### What you should do
Transcribe each entry so that nothing differs from the original.

### Data for this exercise
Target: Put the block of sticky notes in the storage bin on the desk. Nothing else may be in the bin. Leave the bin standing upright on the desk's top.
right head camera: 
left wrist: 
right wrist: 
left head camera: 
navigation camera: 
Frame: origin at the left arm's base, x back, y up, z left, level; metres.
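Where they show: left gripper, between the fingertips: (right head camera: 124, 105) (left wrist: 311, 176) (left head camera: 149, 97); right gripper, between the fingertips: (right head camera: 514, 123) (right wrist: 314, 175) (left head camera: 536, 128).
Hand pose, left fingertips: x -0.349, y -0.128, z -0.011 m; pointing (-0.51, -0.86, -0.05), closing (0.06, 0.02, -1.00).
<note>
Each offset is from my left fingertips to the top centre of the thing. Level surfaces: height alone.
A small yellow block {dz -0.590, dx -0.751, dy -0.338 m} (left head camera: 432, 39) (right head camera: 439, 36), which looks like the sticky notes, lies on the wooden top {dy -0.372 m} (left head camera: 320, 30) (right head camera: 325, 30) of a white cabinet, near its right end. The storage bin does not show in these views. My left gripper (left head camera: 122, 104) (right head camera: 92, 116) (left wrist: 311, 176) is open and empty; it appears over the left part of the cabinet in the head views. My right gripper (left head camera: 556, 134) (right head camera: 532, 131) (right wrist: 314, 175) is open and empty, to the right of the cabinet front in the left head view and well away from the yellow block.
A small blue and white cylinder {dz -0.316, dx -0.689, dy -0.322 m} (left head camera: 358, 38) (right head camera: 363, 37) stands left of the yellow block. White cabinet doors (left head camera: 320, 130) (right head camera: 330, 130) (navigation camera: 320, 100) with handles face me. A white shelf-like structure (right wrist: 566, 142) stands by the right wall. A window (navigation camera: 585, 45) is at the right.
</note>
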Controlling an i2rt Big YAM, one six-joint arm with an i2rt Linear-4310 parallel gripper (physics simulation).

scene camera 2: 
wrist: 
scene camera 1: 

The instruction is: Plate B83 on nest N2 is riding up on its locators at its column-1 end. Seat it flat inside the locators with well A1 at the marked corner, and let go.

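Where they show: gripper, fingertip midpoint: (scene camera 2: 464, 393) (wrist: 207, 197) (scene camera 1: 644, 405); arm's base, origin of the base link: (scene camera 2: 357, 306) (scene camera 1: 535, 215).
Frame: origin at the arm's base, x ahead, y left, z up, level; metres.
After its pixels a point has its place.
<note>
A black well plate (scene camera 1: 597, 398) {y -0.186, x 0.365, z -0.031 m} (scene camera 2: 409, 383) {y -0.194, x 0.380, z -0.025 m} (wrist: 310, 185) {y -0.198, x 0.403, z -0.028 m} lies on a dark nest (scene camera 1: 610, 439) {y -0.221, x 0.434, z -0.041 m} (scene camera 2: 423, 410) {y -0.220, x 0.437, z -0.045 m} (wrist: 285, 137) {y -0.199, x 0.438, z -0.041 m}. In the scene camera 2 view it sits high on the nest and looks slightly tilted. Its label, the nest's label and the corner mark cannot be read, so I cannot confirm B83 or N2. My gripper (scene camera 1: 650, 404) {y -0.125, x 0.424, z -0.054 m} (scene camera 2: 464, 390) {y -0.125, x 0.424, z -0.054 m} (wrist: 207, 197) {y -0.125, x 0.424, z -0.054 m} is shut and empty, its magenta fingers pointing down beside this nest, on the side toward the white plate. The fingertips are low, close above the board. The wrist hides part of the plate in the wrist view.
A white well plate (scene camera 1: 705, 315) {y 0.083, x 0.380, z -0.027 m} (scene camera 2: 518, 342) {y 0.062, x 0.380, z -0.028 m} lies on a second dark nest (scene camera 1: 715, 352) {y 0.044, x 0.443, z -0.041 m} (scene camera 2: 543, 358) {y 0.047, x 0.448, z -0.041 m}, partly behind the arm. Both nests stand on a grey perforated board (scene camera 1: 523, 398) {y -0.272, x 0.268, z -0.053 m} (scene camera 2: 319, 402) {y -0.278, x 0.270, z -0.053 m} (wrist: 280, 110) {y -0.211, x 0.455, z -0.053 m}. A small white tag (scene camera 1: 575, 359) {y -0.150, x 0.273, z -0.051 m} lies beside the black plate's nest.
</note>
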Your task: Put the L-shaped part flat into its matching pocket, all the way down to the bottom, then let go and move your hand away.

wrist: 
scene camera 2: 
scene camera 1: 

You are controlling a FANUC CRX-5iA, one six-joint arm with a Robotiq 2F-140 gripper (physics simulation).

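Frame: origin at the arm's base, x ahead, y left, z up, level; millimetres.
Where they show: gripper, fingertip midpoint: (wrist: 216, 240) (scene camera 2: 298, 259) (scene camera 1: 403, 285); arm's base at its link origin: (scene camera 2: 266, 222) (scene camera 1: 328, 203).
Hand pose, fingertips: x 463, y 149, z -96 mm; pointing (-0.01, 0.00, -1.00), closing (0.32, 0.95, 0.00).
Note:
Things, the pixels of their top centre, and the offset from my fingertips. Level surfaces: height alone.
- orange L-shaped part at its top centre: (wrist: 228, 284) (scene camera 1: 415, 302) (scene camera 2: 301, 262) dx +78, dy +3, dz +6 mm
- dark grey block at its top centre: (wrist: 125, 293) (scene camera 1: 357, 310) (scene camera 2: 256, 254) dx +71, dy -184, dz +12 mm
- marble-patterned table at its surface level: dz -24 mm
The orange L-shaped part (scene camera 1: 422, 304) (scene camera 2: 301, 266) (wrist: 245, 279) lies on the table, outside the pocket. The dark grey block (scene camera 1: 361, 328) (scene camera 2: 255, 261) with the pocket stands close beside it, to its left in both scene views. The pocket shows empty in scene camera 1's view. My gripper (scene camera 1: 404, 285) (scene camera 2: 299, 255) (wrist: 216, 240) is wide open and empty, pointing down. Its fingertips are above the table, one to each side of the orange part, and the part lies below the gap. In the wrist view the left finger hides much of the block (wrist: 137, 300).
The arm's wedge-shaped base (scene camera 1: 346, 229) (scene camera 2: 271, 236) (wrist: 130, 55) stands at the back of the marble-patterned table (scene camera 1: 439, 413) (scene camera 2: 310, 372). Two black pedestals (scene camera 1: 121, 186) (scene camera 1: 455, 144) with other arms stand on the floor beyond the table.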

### Task solution
Target: Put the block of sticky notes in the storage bin on the desk. Nothing else may be in the bin. Leave the bin standing upright on the desk's top.
right head camera: 
left wrist: 
right wrist: 
left head camera: 
navigation camera: 
Frame: origin at the left arm's base, x back, y up, z left, level; metres.
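Where they show: left gripper, between the fingertips: (right head camera: 124, 105) (left wrist: 311, 176) (left head camera: 149, 97); right gripper, between the fingertips: (right head camera: 514, 123) (right wrist: 314, 175) (left head camera: 536, 128).
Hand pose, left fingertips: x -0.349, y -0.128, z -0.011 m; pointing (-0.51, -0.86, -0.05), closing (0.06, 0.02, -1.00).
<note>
Each offset is from my left fingertips to the top centre of the thing. Level surfaces: height alone.
A small yellow block {dz -0.590, dx -0.751, dy -0.338 m} (left head camera: 432, 39) (right head camera: 439, 36), which looks like the sticky notes, lies on the wooden top {dy -0.372 m} (left head camera: 320, 30) (right head camera: 325, 30) of a white cabinet, near its right end. The storage bin does not show in these views. My left gripper (left head camera: 122, 104) (right head camera: 92, 116) (left wrist: 311, 176) is open and empty; it appears over the left part of the cabinet in the head views. My right gripper (left head camera: 556, 134) (right head camera: 532, 131) (right wrist: 314, 175) is open and empty, to the right of the cabinet front in the left head view and well away from the yellow block.
A small blue and white cylinder {dz -0.316, dx -0.689, dy -0.322 m} (left head camera: 358, 38) (right head camera: 363, 37) stands left of the yellow block. White cabinet doors (left head camera: 320, 130) (right head camera: 330, 130) (navigation camera: 320, 100) with handles face me. A white shelf-like structure (right wrist: 566, 142) stands by the right wall. A window (navigation camera: 585, 45) is at the right.
</note>
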Controlling an i2rt Big YAM, one six-joint arm with an i2rt Linear-4310 parallel gripper (physics simulation).

scene camera 2: 
wrist: 
scene camera 1: 

The instruction is: Plate B83 on nest N2 is riding up on its locators at its column-1 end. Seat it flat inside the locators with well A1 at the marked corner, and let go.

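Where they show: gripper, fingertip midpoint: (scene camera 2: 464, 393) (wrist: 207, 197) (scene camera 1: 644, 405); arm's base, origin of the base link: (scene camera 2: 357, 306) (scene camera 1: 535, 215).
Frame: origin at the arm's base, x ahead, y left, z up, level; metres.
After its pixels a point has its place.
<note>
A black well plate (scene camera 1: 597, 398) {y -0.186, x 0.365, z -0.031 m} (scene camera 2: 409, 383) {y -0.194, x 0.380, z -0.025 m} (wrist: 310, 185) {y -0.198, x 0.403, z -0.028 m} lies on a dark nest (scene camera 1: 610, 439) {y -0.221, x 0.434, z -0.041 m} (scene camera 2: 423, 410) {y -0.220, x 0.437, z -0.045 m} (wrist: 285, 137) {y -0.199, x 0.438, z -0.041 m}. In the scene camera 2 view it sits high on the nest and looks slightly tilted. Its label, the nest's label and the corner mark cannot be read, so I cannot confirm B83 or N2. My gripper (scene camera 1: 650, 404) {y -0.125, x 0.424, z -0.054 m} (scene camera 2: 464, 390) {y -0.125, x 0.424, z -0.054 m} (wrist: 207, 197) {y -0.125, x 0.424, z -0.054 m} is shut and empty, its magenta fingers pointing down beside this nest, on the side toward the white plate. The fingertips are low, close above the board. The wrist hides part of the plate in the wrist view.
A white well plate (scene camera 1: 705, 315) {y 0.083, x 0.380, z -0.027 m} (scene camera 2: 518, 342) {y 0.062, x 0.380, z -0.028 m} lies on a second dark nest (scene camera 1: 715, 352) {y 0.044, x 0.443, z -0.041 m} (scene camera 2: 543, 358) {y 0.047, x 0.448, z -0.041 m}, partly behind the arm. Both nests stand on a grey perforated board (scene camera 1: 523, 398) {y -0.272, x 0.268, z -0.053 m} (scene camera 2: 319, 402) {y -0.278, x 0.270, z -0.053 m} (wrist: 280, 110) {y -0.211, x 0.455, z -0.053 m}. A small white tag (scene camera 1: 575, 359) {y -0.150, x 0.273, z -0.051 m} lies beside the black plate's nest.
</note>
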Your task: Put the L-shaped part flat into its matching pocket, all the way down to the bottom, then let go and move your hand away.

wrist: 
scene camera 2: 
scene camera 1: 

You are controlling a FANUC CRX-5iA, one six-joint arm with a Robotiq 2F-140 gripper (physics simulation).

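Frame: origin at the arm's base, x ahead, y left, z up, level; millimetres.
Where they show: gripper, fingertip midpoint: (wrist: 216, 240) (scene camera 2: 298, 259) (scene camera 1: 403, 285); arm's base at its link origin: (scene camera 2: 266, 222) (scene camera 1: 328, 203).
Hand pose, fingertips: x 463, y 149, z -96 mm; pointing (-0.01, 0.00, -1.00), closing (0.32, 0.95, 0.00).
Note:
Things, the pixels of their top centre, and the offset from my fingertips. Level surfaces: height alone.
- orange L-shaped part at its top centre: (wrist: 228, 284) (scene camera 1: 415, 302) (scene camera 2: 301, 262) dx +78, dy +3, dz +6 mm
- dark grey block at its top centre: (wrist: 125, 293) (scene camera 1: 357, 310) (scene camera 2: 256, 254) dx +71, dy -184, dz +12 mm
- marble-patterned table at its surface level: dz -24 mm
The orange L-shaped part (scene camera 1: 422, 304) (scene camera 2: 301, 266) (wrist: 245, 279) lies on the table, outside the pocket. The dark grey block (scene camera 1: 361, 328) (scene camera 2: 255, 261) with the pocket stands close beside it, to its left in both scene views. The pocket shows empty in scene camera 1's view. My gripper (scene camera 1: 404, 285) (scene camera 2: 299, 255) (wrist: 216, 240) is wide open and empty, pointing down. Its fingertips are above the table, one to each side of the orange part, and the part lies below the gap. In the wrist view the left finger hides much of the block (wrist: 137, 300).
The arm's wedge-shaped base (scene camera 1: 346, 229) (scene camera 2: 271, 236) (wrist: 130, 55) stands at the back of the marble-patterned table (scene camera 1: 439, 413) (scene camera 2: 310, 372). Two black pedestals (scene camera 1: 121, 186) (scene camera 1: 455, 144) with other arms stand on the floor beyond the table.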

There's nothing left to add to the answer.